- **YOUR TASK**: The records are to be restated in their entirety, word for word.

- **EXERCISE MATERIALS**:
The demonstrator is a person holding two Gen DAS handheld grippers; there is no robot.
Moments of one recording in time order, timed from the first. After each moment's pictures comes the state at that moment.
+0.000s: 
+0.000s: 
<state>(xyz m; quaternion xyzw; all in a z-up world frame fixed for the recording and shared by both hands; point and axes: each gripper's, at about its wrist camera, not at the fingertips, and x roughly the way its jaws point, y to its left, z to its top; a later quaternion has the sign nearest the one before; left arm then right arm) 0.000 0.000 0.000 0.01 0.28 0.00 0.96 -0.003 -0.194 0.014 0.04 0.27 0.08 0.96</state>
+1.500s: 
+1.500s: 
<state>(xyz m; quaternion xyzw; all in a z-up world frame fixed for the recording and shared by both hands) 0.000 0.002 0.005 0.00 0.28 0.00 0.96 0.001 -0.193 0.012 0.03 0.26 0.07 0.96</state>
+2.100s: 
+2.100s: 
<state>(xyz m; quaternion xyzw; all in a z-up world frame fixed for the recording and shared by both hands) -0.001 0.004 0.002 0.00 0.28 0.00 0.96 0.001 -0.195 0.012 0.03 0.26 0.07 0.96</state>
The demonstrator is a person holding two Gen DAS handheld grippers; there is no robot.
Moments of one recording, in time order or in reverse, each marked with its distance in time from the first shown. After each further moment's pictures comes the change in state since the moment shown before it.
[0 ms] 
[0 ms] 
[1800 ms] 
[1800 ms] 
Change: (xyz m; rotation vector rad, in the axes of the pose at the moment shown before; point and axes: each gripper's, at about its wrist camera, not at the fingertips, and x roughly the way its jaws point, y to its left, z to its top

- **SOLUTION FOR THIS EXERCISE**:
The demonstrator is a person holding two Gen DAS handheld grippers; there is no robot.
Moments of one recording in time order, timed from the first. After each moment's pictures comes the state at that moment.
+0.000s: 
+0.000s: 
<state>(xyz m; quaternion xyzw; all in a z-up world frame fixed for the recording and shared by both hands; point and axes: each gripper's, at about its wrist camera, not at the fingertips, and x roughly the way its jaws point, y to its left, z to its top; a later quaternion has the sign nearest the one before; left arm then right arm) 0.000 0.000 0.000 0.01 0.28 0.00 0.96 -0.003 -0.194 0.014 0.04 0.27 0.08 0.96</state>
+1.500s: 
+1.500s: 
<state>(xyz m; quaternion xyzw; all in a z-up world frame fixed for the recording and shared by both hands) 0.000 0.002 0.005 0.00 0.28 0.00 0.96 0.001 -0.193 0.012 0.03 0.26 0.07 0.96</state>
+2.100s: 
+2.100s: 
<state>(xyz m; quaternion xyzw; all in a z-up world frame fixed for the recording and shared by both hands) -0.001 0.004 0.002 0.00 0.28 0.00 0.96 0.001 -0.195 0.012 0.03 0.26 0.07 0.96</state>
The demonstrator is a person holding two Gen DAS handheld grippers; there is no robot.
Moments of one recording, in time order or in reverse, each marked with its distance in time from the first shown. After each further moment's pictures comes the change in state since the moment shown before it.
[0 ms] 
[0 ms] 
[1800 ms] 
[1800 ms] 
Change: (xyz m; rotation vector rad, in the axes of the pose at the moment shown before; point and axes: each gripper's, at about its wrist camera, not at the fingertips, and x roughly the way its jaws point, y to its left, z to its top

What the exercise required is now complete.